The Democrats' rules committee reached a compromise to seat all of the contested Florida and Michigan convention delegates, but with only half a vote each. A compromise on Michigan—where Obama's name wasn't on the ballot—split the delegates, 69 to Hillary Clinton, 59 to Barack Obama, based on results from the primary—and pre-election polls. Clinton said she might challenge the ruling. (USA Today) After Clinton’s lopsided win in Puerto Rico Sunday, Obama is less than 50 delegates shy of the 2,118 needed to secure the nomination. (Bloomberg)

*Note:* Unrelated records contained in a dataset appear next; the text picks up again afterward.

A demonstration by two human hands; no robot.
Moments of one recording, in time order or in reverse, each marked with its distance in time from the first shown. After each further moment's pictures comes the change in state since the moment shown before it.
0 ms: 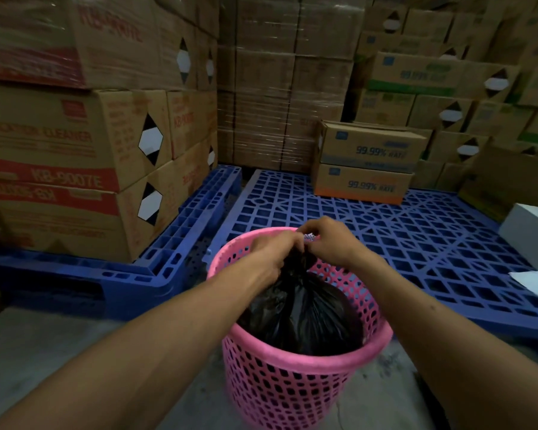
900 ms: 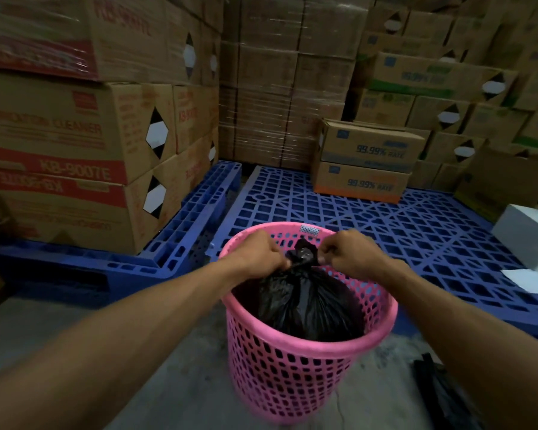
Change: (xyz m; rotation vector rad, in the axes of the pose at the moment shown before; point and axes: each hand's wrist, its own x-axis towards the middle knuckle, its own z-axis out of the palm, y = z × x) left_hand -0.008 -0.020 -0.056 0.598 -0.144 0.348; right_hand -0.030 0.023 -0.003 -0.265 -0.051 -0.039
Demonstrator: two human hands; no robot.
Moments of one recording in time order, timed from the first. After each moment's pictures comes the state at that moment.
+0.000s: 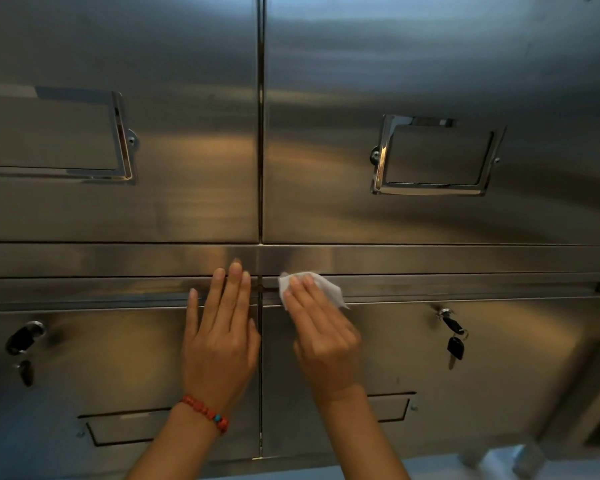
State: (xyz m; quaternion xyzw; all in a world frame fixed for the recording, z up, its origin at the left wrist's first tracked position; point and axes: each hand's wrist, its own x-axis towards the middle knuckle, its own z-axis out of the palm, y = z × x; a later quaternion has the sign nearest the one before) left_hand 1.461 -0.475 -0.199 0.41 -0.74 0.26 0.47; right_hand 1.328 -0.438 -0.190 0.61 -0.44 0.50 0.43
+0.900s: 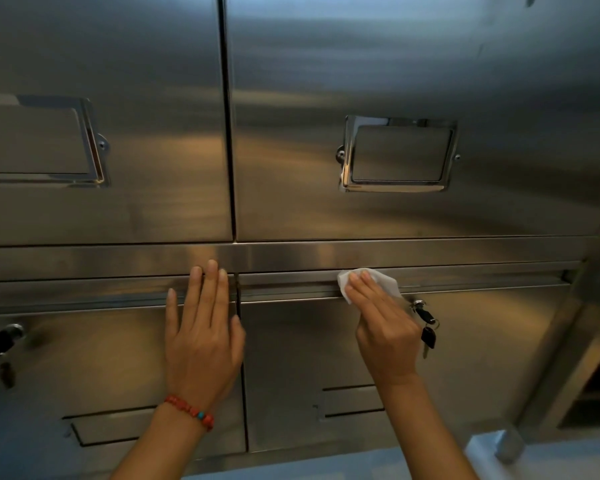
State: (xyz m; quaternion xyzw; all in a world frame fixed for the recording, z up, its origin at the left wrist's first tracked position) left_hand 1.453 -0.462 -0.194 0.45 -0.72 0.29 0.45; right_hand 1.234 -0.408 -0.190 0.58 -0.48 0.48 0.44
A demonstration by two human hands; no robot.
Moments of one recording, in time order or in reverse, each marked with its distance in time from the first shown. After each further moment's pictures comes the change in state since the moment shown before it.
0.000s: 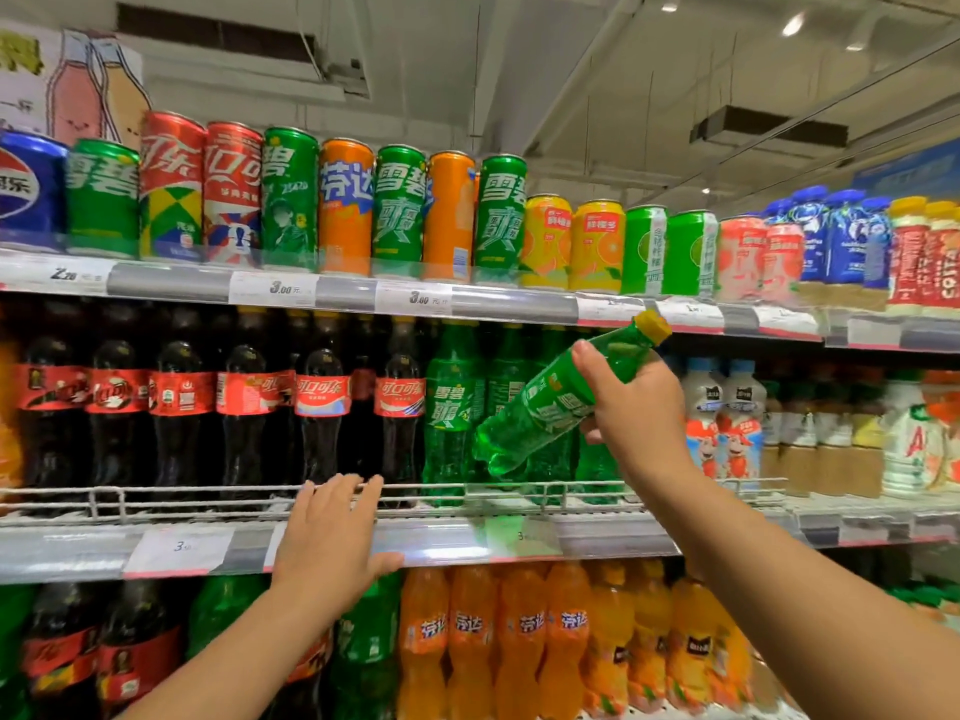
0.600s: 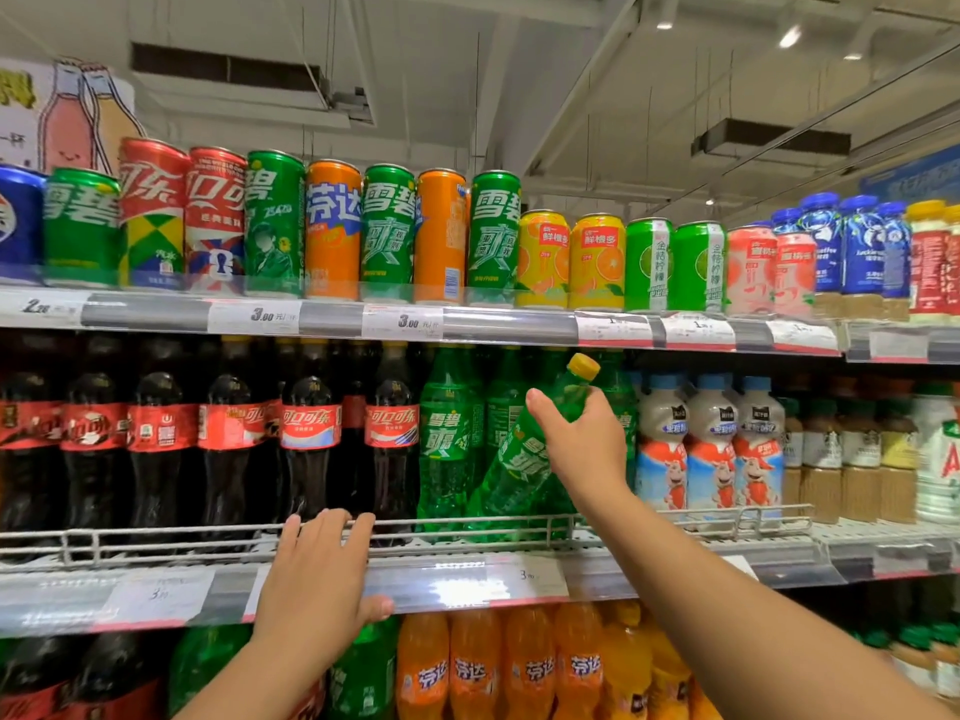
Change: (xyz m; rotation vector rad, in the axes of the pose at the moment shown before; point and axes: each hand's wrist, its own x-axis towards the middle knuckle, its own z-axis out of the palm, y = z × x) left_hand 0.008 0.001 0.002 0.083 -0.013 -0.007; right_hand 0.025 0.053 0.053 -0.172 -0.034 0.017
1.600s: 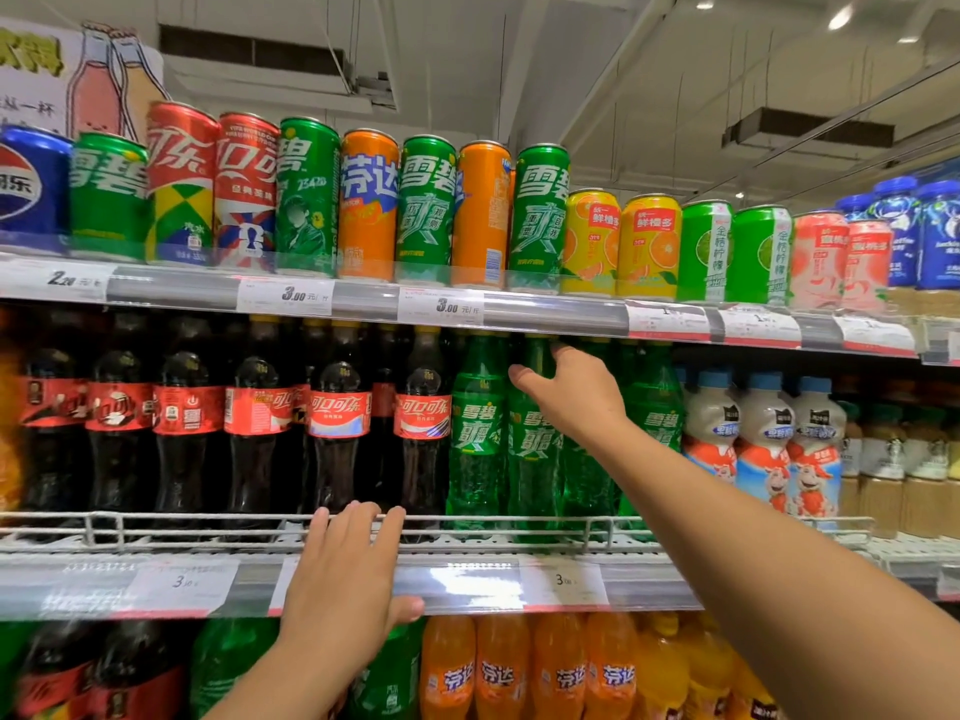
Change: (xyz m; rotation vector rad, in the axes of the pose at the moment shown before) left_hand 0.001 -0.003 0.011 -0.101 0.008 -0.002; right_hand 0.044 -0.041 0.039 -0.547 -0.222 -0.192
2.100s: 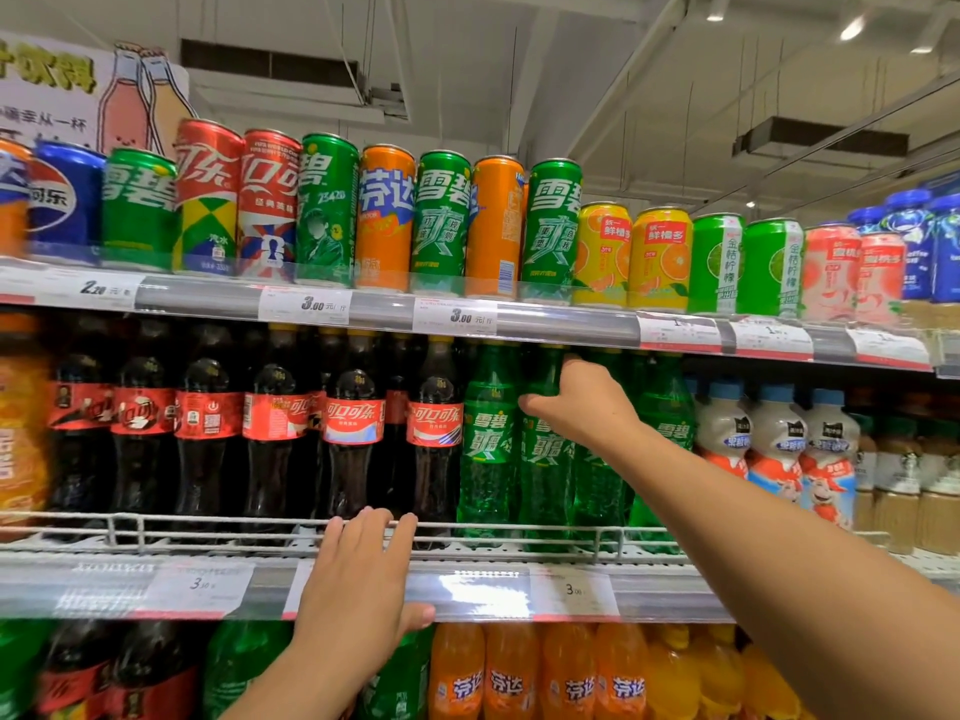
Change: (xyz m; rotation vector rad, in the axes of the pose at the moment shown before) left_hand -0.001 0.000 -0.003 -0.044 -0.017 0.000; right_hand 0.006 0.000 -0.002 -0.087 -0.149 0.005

What the commentators said
The DNC rules committee meeting “was never really about Obama vs. Clinton,” said Walter Shapiro in Salon. It was set up to “paper over” the disputes surrounding the unsanctioned Florida and Michigan primaries. The Florida resolution was “comparatively easy,” and the Michigan settlement was “intellectually ungainly, but politically astute.” If there was any winner, “it was probably the Democratic Party.”
The DNC’s “food fight and disenfranchisement festival” was good for the party? said Jeff Jarvis in the blog Buzz Machine. The “chaos and vitriol” at the rules fight seem instead to prove that the Democrats are well on track to “blow an election” that should be “an easy victory.” And the “arbitrary" allotment of Michigan delegates makes a joke of the party’s “oft-voiced commitment to voting rights.”

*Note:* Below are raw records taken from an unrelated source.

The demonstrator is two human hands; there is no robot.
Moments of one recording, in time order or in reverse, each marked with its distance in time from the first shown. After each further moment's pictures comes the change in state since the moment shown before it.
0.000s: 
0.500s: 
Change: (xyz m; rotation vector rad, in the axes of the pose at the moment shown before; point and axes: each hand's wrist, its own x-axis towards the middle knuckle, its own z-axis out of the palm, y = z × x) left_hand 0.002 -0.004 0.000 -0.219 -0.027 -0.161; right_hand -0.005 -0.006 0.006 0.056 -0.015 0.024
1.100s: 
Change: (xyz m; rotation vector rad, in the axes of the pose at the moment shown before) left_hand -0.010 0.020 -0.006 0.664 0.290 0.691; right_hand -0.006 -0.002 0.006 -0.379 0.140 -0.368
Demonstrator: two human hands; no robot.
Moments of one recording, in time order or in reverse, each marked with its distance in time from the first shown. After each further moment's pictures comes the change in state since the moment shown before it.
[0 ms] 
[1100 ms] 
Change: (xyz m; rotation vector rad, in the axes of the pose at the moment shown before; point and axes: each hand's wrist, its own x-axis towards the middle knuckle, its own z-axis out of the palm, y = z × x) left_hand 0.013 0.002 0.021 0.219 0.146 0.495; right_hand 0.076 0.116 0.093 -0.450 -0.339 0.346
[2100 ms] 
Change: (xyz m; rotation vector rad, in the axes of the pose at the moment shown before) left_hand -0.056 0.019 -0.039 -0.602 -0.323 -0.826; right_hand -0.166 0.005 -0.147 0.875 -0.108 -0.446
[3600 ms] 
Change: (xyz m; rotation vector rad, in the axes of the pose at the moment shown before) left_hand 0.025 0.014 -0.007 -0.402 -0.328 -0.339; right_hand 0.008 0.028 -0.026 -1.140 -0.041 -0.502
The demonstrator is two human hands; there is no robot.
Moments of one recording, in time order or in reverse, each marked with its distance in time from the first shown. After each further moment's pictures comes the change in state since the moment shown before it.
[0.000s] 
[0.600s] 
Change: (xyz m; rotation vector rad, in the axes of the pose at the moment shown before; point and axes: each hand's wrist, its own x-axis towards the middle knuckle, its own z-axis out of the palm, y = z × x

If the Michigan apportionment was arbitrary, said John Cole the blog Balloon Juice, it’s because the state’s “election did not count.” All the candidates, including Clinton, agreed to that beforehand. So her campaign’s new argument that her Michigan electors were “stolen” or “hijacked” is “outrageous.” The DNC didn’t rob Clinton of four Michigan delegates, it stopped her “attempt to steal dozens” from Obama.

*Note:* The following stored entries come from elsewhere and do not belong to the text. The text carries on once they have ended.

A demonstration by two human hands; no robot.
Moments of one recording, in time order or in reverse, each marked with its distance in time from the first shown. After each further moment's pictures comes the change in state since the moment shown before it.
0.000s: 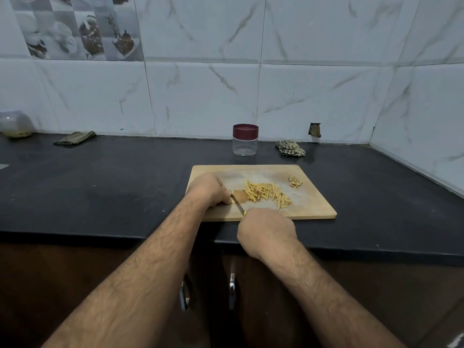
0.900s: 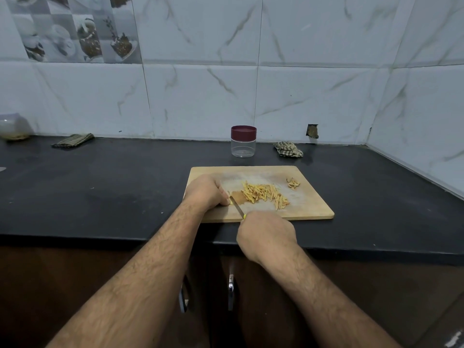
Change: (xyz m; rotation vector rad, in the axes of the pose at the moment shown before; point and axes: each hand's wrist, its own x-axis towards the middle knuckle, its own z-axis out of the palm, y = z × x) left_hand -0.001 -0.005 0.002 0.000 0.057 0.008; right_hand -0.006 0.004 0.004 0.017 0.057 -0.028
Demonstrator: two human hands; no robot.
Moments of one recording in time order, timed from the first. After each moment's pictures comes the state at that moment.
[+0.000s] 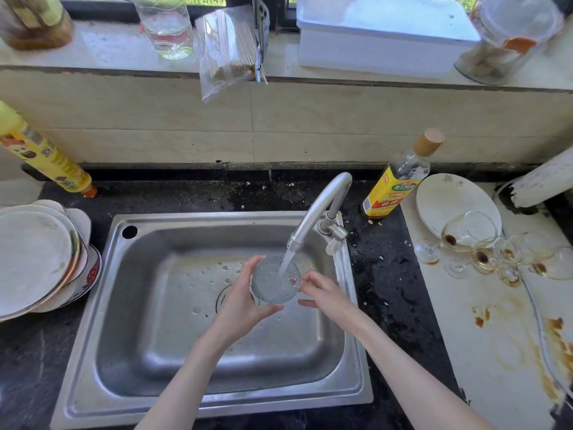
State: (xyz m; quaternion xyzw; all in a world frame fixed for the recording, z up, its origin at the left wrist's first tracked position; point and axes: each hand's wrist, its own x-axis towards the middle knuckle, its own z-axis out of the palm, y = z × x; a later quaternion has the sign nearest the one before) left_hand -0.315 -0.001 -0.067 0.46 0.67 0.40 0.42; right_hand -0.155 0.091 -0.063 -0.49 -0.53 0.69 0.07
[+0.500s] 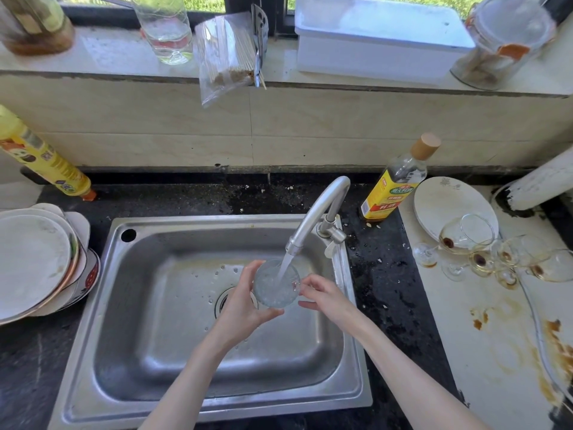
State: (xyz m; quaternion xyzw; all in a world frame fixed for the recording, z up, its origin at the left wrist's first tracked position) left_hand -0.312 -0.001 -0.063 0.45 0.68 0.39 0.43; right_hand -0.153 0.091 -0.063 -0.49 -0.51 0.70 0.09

Clinton’s last best hope is convincing Obama superdelegates to defect, said Ben Smith in Politico. And her reminder that “superdelegates aren’t locked into their choices” is a “technically valid reason” for her to stay in the race, even if Obama locks up a majority of delegates this week, as seems “likely.” But valid or not, the “political reality” is that superdelegates tend to flow “toward the winner.”
The whole rules fight “seems like much ado about nothing,” really, said Michael Crowley in The New Republic’s The Stump blog. This “DNC feud” was never about the “measly four extra delegates” Obama got in Michigan, but about Clinton leaving the race “on her own terms, with the greatest possible aura of strength and potency,” as she prepares for “the next act.”